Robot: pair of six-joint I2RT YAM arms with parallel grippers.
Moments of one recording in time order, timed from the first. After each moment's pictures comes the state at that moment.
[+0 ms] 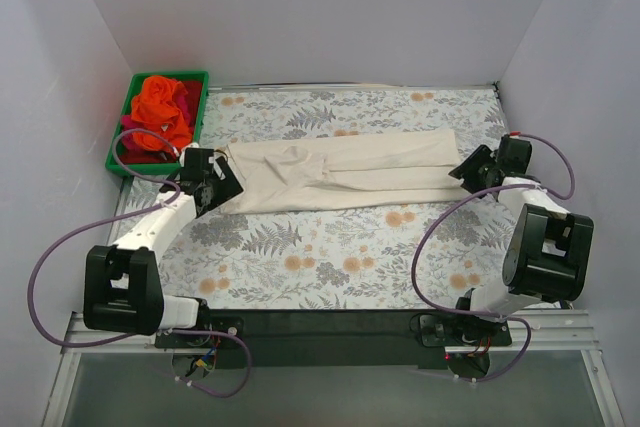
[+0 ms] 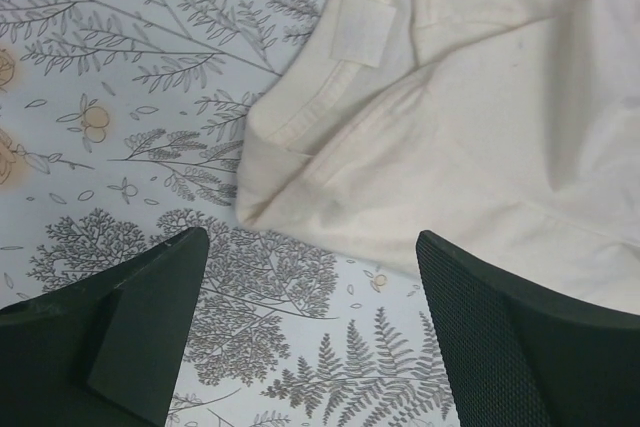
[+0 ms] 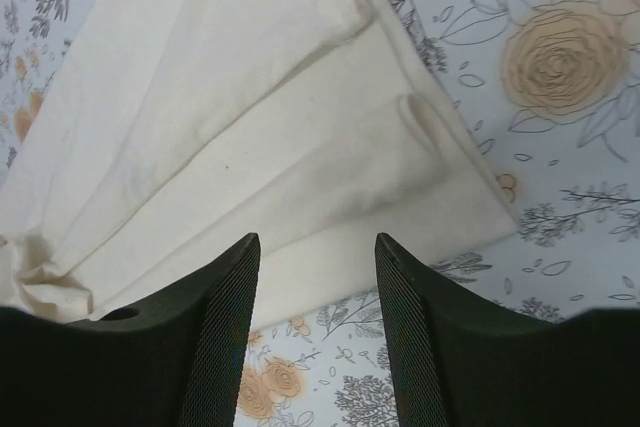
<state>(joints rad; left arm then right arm) -0.12 1.35 0.79 -0.37 -0.16 -0.60 -0.24 1.52 0.84 -0.13 -0.26 0.55</state>
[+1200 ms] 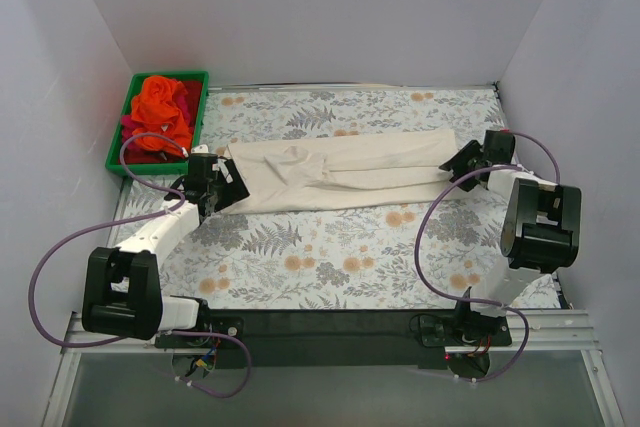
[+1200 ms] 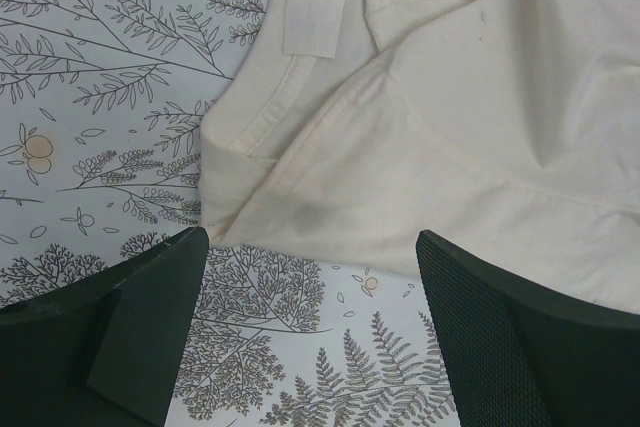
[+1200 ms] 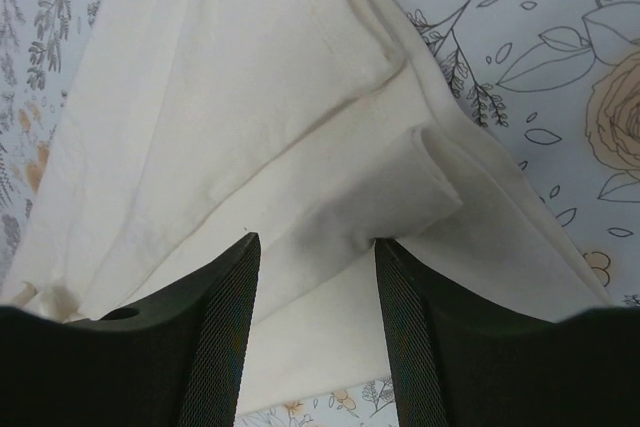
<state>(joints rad) -0.15 1.32 0.71 -0.22 -0.10 -0.53 -0.16 1.71 0.92 -0.06 -0.21 0.71</state>
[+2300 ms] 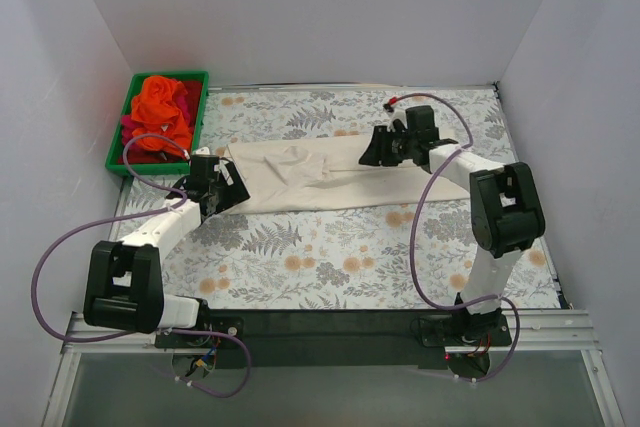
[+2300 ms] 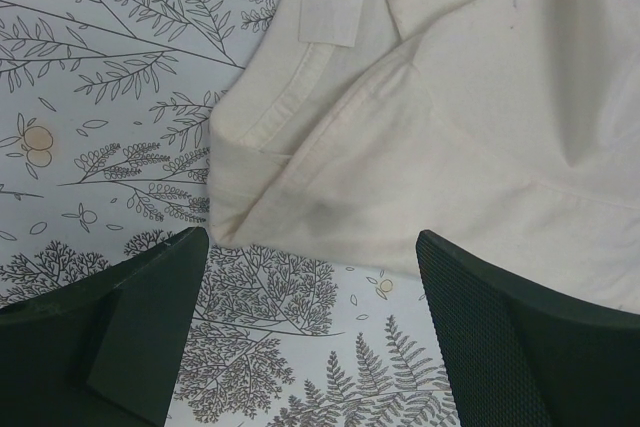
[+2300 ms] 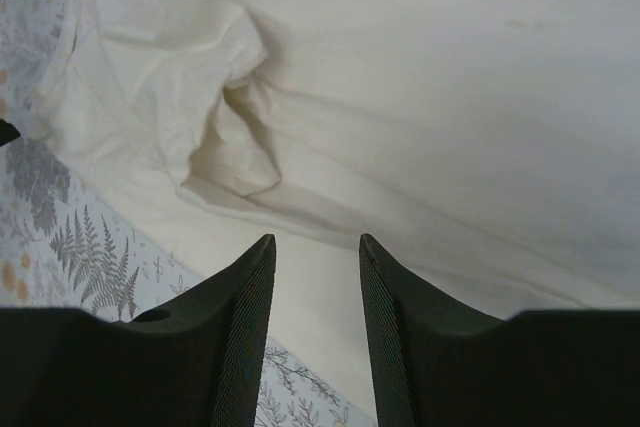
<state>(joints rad) -0.15 1.35 0.71 -0.22 -0.11 -0.53 0.25 1.82 1.16 -0.04 -0.52 0.29</state>
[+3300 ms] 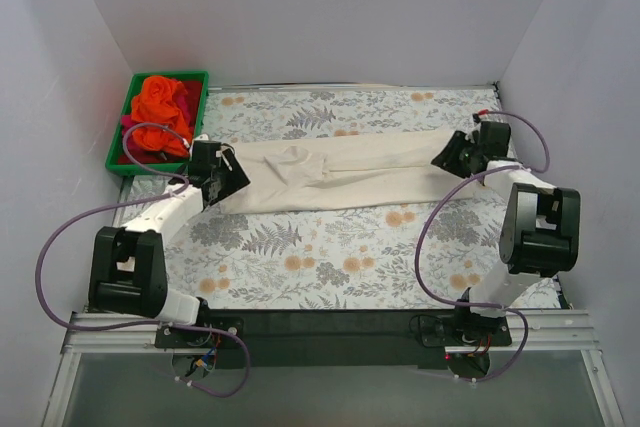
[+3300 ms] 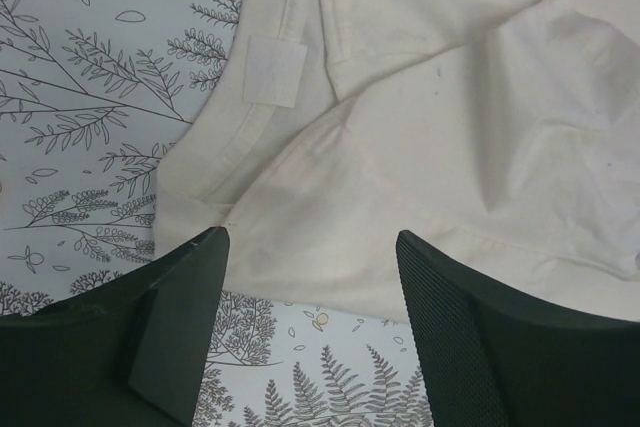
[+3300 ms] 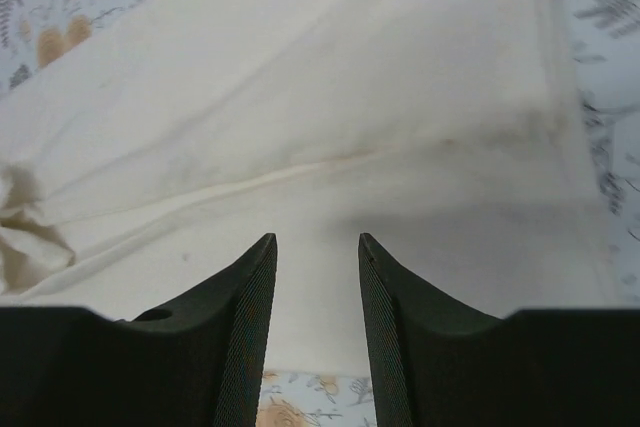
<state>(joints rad) -0.15 1.42 0.82 -0.23 -0.09 -0.61 -0.07 1.70 1.01 -0.05 -0.37 0.36</state>
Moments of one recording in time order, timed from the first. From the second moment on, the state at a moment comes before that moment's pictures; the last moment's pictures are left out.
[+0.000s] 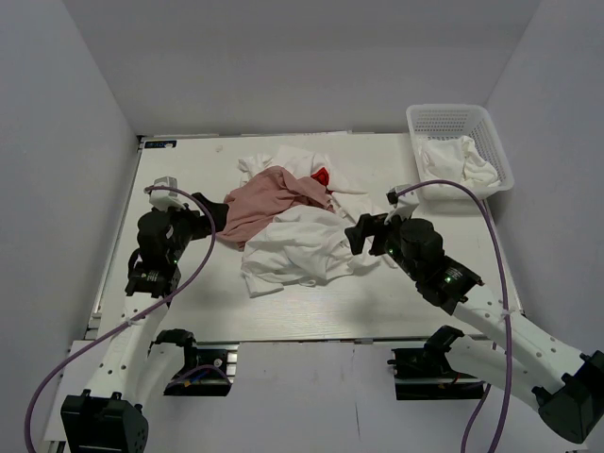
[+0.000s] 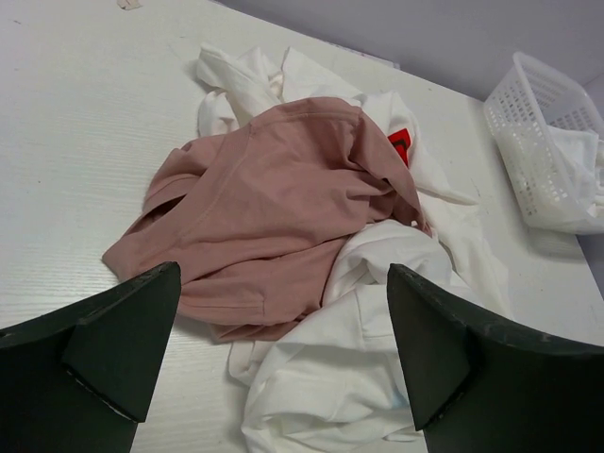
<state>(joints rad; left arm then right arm) -0.09 0.78 0.58 0.00 0.14 -0.45 0.74 0.83 0.66 -0.11 0.22 0.31</state>
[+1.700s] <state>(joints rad) -0.09 0.88 0.58 -0.02 0.10 -0.48 0.74 1.40 1.67 0.26 0.83 -0.41</state>
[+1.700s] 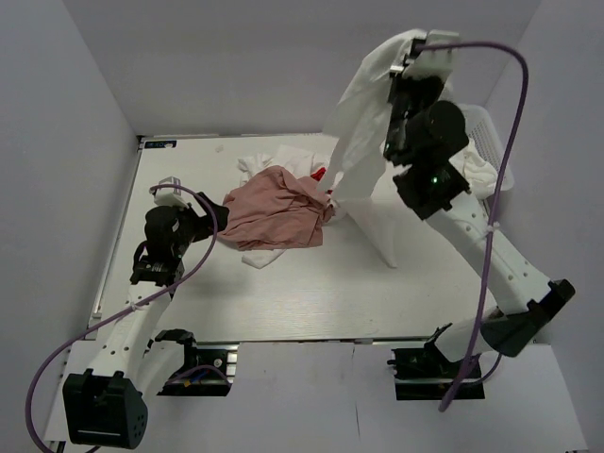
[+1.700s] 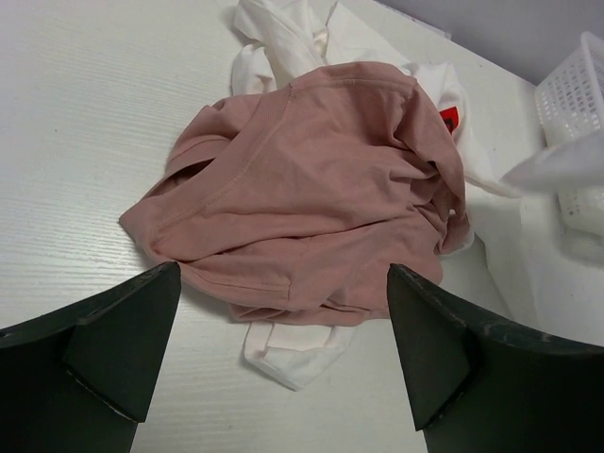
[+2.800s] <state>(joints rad) -0.09 1.07 0.64 -0.05 0.13 -0.48 0.01 2.10 1.88 -0.31 0.41 -0.10</state>
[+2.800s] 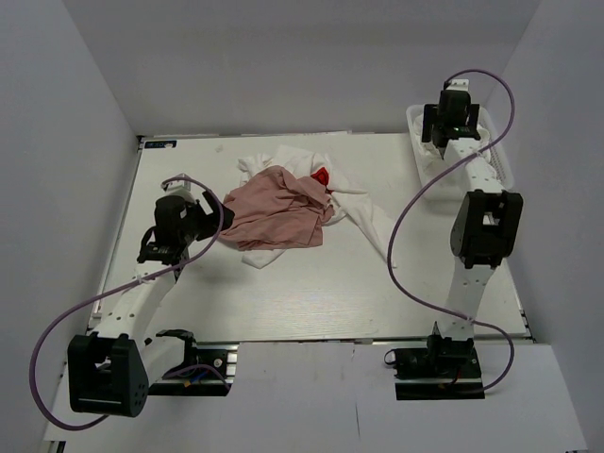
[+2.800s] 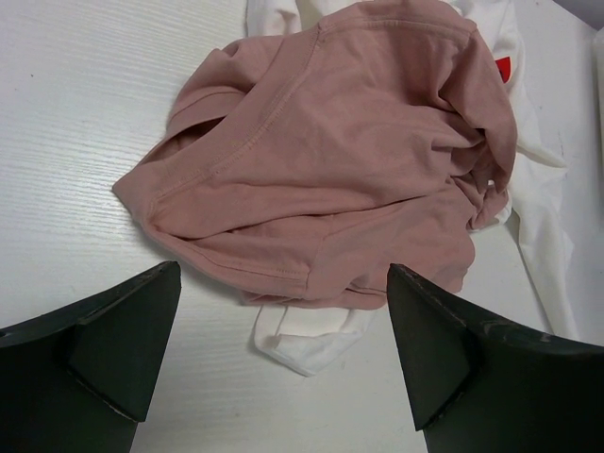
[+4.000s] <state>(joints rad) -0.09 1.05 0.68 -0.11 0.17 -0.47 0.51 2.40 1.99 -0.30 0.01 0.00</state>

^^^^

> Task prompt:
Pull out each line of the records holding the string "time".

> Answer to the problem:
Moments of one recording in time order, timed from the first. After each moment's pictures comes the state at that moment.
Moments of one recording in time order, timed from the first. From the second moment on, the state at a moment comes before that moment's pictures; the last moment's pictures are left out.

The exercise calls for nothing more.